Activity: Please retype the data in full, exactly as given.

Provided records:

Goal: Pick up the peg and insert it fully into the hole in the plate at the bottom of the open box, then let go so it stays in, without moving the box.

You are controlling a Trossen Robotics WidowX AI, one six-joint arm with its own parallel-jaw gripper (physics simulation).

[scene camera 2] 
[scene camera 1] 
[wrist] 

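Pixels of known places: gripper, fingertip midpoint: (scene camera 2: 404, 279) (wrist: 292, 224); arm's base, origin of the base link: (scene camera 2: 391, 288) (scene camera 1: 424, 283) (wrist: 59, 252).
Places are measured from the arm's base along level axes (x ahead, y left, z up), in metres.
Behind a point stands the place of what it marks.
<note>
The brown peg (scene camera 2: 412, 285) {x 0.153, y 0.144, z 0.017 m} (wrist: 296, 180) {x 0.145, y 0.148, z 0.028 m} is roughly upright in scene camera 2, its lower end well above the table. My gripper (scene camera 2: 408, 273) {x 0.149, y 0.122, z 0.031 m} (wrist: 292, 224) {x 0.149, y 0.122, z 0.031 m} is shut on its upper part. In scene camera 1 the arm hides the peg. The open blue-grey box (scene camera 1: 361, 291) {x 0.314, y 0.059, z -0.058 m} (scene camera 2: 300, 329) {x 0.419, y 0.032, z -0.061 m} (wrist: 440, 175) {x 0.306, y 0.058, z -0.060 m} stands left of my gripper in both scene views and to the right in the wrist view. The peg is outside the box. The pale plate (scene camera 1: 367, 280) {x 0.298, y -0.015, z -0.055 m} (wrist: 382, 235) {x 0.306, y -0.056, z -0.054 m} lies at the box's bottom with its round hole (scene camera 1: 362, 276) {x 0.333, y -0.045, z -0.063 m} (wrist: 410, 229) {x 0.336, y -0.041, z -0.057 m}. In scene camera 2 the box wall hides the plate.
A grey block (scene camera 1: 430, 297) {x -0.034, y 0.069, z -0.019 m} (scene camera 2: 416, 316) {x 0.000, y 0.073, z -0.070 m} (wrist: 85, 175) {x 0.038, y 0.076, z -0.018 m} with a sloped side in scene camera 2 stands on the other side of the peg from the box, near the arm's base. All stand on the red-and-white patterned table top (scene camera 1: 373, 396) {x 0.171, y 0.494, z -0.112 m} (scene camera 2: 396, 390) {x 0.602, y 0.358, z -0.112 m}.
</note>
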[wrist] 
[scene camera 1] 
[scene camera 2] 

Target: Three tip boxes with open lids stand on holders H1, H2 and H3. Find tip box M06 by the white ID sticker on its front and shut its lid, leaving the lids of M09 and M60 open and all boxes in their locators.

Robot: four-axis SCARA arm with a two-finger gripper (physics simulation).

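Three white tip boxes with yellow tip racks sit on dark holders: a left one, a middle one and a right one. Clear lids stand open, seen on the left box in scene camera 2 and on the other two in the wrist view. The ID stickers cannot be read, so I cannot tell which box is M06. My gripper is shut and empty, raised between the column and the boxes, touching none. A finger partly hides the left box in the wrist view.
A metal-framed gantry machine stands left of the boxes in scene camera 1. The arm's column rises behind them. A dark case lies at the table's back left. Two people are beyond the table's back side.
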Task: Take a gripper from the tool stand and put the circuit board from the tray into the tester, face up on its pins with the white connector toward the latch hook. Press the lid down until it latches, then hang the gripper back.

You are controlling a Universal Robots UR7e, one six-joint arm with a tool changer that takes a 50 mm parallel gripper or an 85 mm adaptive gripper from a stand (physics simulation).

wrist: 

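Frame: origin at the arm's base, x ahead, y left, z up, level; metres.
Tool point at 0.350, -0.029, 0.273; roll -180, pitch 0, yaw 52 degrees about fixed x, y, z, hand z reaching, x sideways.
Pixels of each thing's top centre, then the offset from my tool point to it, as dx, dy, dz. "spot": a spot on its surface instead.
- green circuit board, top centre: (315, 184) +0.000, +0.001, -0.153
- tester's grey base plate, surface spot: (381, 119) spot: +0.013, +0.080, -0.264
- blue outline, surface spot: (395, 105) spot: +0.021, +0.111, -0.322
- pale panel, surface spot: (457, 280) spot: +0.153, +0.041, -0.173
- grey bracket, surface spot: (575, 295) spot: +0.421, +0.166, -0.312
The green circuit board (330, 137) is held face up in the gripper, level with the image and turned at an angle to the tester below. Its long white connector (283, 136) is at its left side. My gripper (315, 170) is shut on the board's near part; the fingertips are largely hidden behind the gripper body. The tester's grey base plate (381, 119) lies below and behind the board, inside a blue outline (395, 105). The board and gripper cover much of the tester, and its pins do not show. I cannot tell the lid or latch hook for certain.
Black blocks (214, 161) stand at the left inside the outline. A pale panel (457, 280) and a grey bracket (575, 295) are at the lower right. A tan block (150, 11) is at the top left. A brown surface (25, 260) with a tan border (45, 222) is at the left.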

Solution to this task:
Goal: Pick up the peg and insert it fully into the hole in the plate at the bottom of the open box, then let go so it stays in, without moving the box.

You are controlling a Trossen Robotics WidowX AI, one six-joint arm with its own parallel-jaw gripper (physics simulation).

[scene camera 2] 
[scene camera 1] 
[wrist] 

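Pixels of known places: gripper, fingertip midpoint: (scene camera 2: 404, 279) (wrist: 292, 224); arm's base, origin of the base link: (scene camera 2: 391, 288) (scene camera 1: 424, 283) (wrist: 59, 252).
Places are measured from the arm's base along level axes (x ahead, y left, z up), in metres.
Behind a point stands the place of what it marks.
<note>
The brown peg (scene camera 2: 412, 285) {x 0.153, y 0.144, z 0.017 m} (wrist: 296, 180) {x 0.145, y 0.148, z 0.028 m} is roughly upright in scene camera 2, its lower end well above the table. My gripper (scene camera 2: 408, 273) {x 0.149, y 0.122, z 0.031 m} (wrist: 292, 224) {x 0.149, y 0.122, z 0.031 m} is shut on its upper part. In scene camera 1 the arm hides the peg. The open blue-grey box (scene camera 1: 361, 291) {x 0.314, y 0.059, z -0.058 m} (scene camera 2: 300, 329) {x 0.419, y 0.032, z -0.061 m} (wrist: 440, 175) {x 0.306, y 0.058, z -0.060 m} stands left of my gripper in both scene views and to the right in the wrist view. The peg is outside the box. The pale plate (scene camera 1: 367, 280) {x 0.298, y -0.015, z -0.055 m} (wrist: 382, 235) {x 0.306, y -0.056, z -0.054 m} lies at the box's bottom with its round hole (scene camera 1: 362, 276) {x 0.333, y -0.045, z -0.063 m} (wrist: 410, 229) {x 0.336, y -0.041, z -0.057 m}. In scene camera 2 the box wall hides the plate.
A grey block (scene camera 1: 430, 297) {x -0.034, y 0.069, z -0.019 m} (scene camera 2: 416, 316) {x 0.000, y 0.073, z -0.070 m} (wrist: 85, 175) {x 0.038, y 0.076, z -0.018 m} with a sloped side in scene camera 2 stands on the other side of the peg from the box, near the arm's base. All stand on the red-and-white patterned table top (scene camera 1: 373, 396) {x 0.171, y 0.494, z -0.112 m} (scene camera 2: 396, 390) {x 0.602, y 0.358, z -0.112 m}.
</note>
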[wrist] 
[scene camera 1] 
[scene camera 2] 

Target: Three tip boxes with open lids stand on holders H1, H2 and H3. Find tip box M06 by the white ID sticker on its front and shut its lid, leaving the lids of M09 and M60 open and all boxes in their locators.

Robot: four-axis SCARA arm with a two-finger gripper (physics simulation).

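Three white tip boxes with yellow tip racks sit on dark holders: a left one, a middle one and a right one. Clear lids stand open, seen on the left box in scene camera 2 and on the other two in the wrist view. The ID stickers cannot be read, so I cannot tell which box is M06. My gripper is shut and empty, raised between the column and the boxes, touching none. A finger partly hides the left box in the wrist view.
A metal-framed gantry machine stands left of the boxes in scene camera 1. The arm's column rises behind them. A dark case lies at the table's back left. Two people are beyond the table's back side.
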Task: Take a gripper from the tool stand and put the circuit board from the tray into the tester, face up on its pins with the white connector toward the latch hook. Press the lid down until it latches, then hang the gripper back.

You are controlling a Universal Robots UR7e, one six-joint arm with a tool changer that takes a 50 mm parallel gripper or an 85 mm adaptive gripper from a stand (physics simulation).

wrist: 

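Frame: origin at the arm's base, x ahead, y left, z up, level; metres.
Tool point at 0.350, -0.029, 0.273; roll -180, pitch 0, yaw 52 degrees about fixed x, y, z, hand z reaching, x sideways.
Pixels of each thing's top centre, then the offset from my tool point to it, as dx, dy, dz. "spot": a spot on its surface instead.
- green circuit board, top centre: (315, 184) +0.000, +0.001, -0.153
- tester's grey base plate, surface spot: (381, 119) spot: +0.013, +0.080, -0.264
- blue outline, surface spot: (395, 105) spot: +0.021, +0.111, -0.322
- pale panel, surface spot: (457, 280) spot: +0.153, +0.041, -0.173
- grey bracket, surface spot: (575, 295) spot: +0.421, +0.166, -0.312
The green circuit board (330, 137) is held face up in the gripper, level with the image and turned at an angle to the tester below. Its long white connector (283, 136) is at its left side. My gripper (315, 170) is shut on the board's near part; the fingertips are largely hidden behind the gripper body. The tester's grey base plate (381, 119) lies below and behind the board, inside a blue outline (395, 105). The board and gripper cover much of the tester, and its pins do not show. I cannot tell the lid or latch hook for certain.
Black blocks (214, 161) stand at the left inside the outline. A pale panel (457, 280) and a grey bracket (575, 295) are at the lower right. A tan block (150, 11) is at the top left. A brown surface (25, 260) with a tan border (45, 222) is at the left.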

This exercise has nothing further to it.